If you’re used to a undergravel filtration system for freshwater aquariums you might be tempted to vacuum the substrate while you are changing water. I don’t, though. I figure the bacteria and other stuff in the substrate is much too valuable to remove. If the top is getting a little green, I stir up a quarter inch of substrate every once in a while, being careful not to bury unsuspecting snails or hermit crabs.
Making Saltwater
I use the same bucket to remove old water and to mix new saltwater. So, I have to wait until I’ve discarded the old water to make new water. I rinse the bucket out after discarding the old water. Then, I put RO/DI water into the bucket, and start mixing in saltwater mix. I try to keep the water to about the same temperature as the aquarium water, both to keep from shocking the fish and marine invertebrates, but also so that my hydrometer is accurate. I gradually add salt mix until the specific gravity of the new water is at the same level as the aquarium. If you’re trying to adjust your salinity for some reason, you can go a little low or high, but do this gradually so you don’t shock your guests.
There are other ways to get saltwater. For me, since I live so far away from any reasonably good fish stores, saltwater mix is my best choice. But two of the fish stores I go to sell saltwater. These stores sell the water out of the aquarium systems that is also used for their display aquariums. So, if you live near a good fish store and don’t want to be bothered with making your own saltwater, you can buy it premixed.
If you live near the ocean, you may be tempted to take a bucket out to the beach to get free water! But, I recommend you don’t. Seawater near the coast can have lots of pollutants, including gasoline or diesel from boats, agricultural runoff, and others. Plus, you risk collecting live organisms that you may wish you hadn’t once they get established.
Refilling the Aquarium
Once I’m done mixing water, and I’m satisfied that it’s the correct salinity and temperature, I just pour it into the aquarium. I try to poor fairly slow so I don’t knock live rock over, and unduly stress the fish. I can then put the lighting back on the aquarium and enjoy the nice clean aquarium.
Two or three times a week I also have to add water to compensate for evaporation. For this, I just use the RO/DI water straight out of the water jug.

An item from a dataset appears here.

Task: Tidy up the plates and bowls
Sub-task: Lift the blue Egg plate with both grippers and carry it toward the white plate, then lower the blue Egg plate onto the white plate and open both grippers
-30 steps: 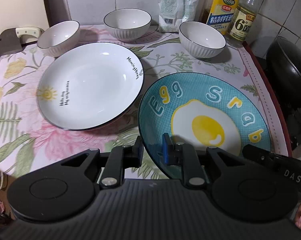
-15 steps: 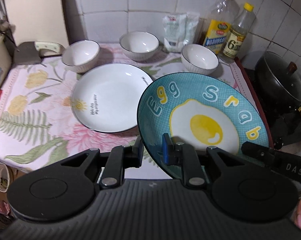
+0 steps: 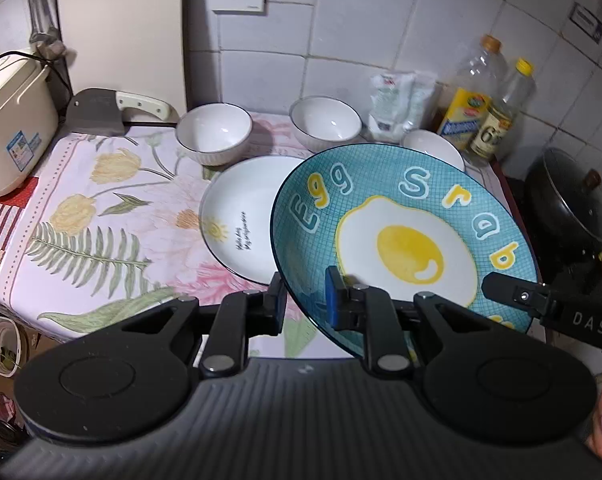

You don’t want to use saltwater to replace evaporation, because the salt is left as water evaporates.
What an interesting description. I’m left wondering; what is the reasoning behind changing 20% of the water at a time, and how often do you change water in order to maintain the desired cleanliness?
Thanks,
Renee
Well… the percentage is somewhat arbitrary. It should be a significant change, but not so much that you shock the aquarium inhabitants.
I did two 20% water changes, one weekend after another, because I found a problem in my weekly water tests that needed to be corrected. But most of the time I’m able to get away with 10% once every 3 weeks. The “bio load”, or the number of live animals I have in the aquarium is relatively low right now, and the filtration system is able to easily keep up with the nitrogen cycle.
The main thing you need to do is check your water chemistry regularly, so that you can tell that your nitrate level is getting high, and that it’s time to change water. See Reef Chemistry 101 for some thoughts on testing your chemicals.
Keep in mind that you are changing only a portion of your water, so your chemicals will only change proportionally. For example, if your nitrate is 40, and you change 10% of your water, your nitrate level will be 36 when you are done (10% of 40 is 4, subtracted from the original level). If you see your chemicals going up too fast, it’s probably time for a larger percentage water change.